Task description: Every line below that holds the word "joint" counts once; please tally them and give only the total.

:: Records for this exercise ::

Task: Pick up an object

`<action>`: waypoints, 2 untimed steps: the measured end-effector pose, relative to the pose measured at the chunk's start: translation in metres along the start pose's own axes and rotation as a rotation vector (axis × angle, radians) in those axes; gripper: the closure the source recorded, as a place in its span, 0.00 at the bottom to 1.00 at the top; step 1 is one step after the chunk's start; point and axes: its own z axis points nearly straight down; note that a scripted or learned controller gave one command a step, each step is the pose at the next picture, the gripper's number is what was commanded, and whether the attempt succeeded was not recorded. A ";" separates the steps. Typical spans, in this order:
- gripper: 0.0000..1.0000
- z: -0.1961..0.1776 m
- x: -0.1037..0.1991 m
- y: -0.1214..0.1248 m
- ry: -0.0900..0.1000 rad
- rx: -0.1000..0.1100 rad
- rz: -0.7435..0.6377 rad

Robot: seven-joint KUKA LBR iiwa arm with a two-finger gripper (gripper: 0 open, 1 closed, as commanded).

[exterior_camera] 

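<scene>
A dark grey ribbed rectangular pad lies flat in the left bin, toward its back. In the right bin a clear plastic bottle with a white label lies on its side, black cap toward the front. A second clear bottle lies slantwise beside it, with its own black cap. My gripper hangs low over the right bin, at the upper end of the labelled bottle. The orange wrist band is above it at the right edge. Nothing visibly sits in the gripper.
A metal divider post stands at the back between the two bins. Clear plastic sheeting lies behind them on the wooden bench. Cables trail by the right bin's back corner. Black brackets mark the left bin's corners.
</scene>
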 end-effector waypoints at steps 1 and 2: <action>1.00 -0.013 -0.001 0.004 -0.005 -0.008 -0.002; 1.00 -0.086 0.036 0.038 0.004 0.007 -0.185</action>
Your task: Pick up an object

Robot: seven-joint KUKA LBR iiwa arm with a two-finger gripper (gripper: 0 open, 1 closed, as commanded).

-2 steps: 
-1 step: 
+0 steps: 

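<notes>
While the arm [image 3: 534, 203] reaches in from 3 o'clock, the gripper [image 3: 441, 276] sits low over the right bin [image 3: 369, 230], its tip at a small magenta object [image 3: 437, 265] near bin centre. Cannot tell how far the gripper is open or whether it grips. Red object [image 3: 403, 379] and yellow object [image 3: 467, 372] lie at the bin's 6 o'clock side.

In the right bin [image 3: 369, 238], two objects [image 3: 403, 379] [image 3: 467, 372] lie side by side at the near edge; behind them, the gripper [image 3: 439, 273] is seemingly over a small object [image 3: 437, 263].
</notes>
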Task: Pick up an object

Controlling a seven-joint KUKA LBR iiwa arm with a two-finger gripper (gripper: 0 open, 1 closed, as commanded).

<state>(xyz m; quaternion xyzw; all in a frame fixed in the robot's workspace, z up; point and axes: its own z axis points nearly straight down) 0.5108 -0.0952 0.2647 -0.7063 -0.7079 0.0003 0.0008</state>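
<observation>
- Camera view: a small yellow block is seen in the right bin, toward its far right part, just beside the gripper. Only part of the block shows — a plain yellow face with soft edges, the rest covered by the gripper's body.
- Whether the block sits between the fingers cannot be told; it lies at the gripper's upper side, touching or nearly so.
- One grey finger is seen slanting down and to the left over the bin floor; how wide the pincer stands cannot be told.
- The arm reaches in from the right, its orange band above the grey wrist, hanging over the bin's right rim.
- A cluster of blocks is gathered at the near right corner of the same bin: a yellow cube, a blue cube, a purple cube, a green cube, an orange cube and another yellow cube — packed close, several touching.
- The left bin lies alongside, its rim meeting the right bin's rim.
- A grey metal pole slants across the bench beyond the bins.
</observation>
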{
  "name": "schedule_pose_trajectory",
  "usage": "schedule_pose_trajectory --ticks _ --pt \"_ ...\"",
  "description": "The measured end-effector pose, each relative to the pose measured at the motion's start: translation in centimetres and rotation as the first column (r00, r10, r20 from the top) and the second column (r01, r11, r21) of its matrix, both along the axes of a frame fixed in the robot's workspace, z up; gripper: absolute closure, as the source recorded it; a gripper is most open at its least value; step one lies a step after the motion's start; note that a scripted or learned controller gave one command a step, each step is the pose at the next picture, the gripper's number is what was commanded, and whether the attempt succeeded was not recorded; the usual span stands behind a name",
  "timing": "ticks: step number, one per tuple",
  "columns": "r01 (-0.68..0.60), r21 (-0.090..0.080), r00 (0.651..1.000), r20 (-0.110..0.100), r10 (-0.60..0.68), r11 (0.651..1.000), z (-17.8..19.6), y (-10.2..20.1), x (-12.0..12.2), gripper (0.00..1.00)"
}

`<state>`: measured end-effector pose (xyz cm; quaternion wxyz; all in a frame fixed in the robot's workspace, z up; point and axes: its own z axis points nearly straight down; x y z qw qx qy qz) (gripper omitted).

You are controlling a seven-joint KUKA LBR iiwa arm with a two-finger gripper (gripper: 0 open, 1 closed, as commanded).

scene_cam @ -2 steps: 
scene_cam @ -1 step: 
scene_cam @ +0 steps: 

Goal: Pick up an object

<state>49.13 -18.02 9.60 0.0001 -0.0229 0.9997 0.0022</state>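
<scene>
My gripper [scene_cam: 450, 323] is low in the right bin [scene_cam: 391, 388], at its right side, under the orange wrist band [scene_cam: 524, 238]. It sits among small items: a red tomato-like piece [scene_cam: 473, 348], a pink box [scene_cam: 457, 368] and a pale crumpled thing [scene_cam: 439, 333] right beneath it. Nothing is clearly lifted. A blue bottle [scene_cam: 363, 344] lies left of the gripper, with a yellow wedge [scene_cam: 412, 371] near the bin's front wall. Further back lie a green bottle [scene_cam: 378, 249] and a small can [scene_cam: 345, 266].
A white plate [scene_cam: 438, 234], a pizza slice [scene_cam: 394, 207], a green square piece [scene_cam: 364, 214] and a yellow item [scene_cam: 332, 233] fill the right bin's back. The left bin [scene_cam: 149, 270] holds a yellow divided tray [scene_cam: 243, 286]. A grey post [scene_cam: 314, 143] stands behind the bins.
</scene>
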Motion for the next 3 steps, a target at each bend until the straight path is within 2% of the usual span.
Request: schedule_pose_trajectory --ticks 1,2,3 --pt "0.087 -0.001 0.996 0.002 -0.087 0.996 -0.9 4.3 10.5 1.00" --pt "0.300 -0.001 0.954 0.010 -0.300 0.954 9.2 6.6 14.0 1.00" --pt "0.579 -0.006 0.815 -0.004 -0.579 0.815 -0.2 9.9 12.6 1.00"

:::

Reply to the exercise: 4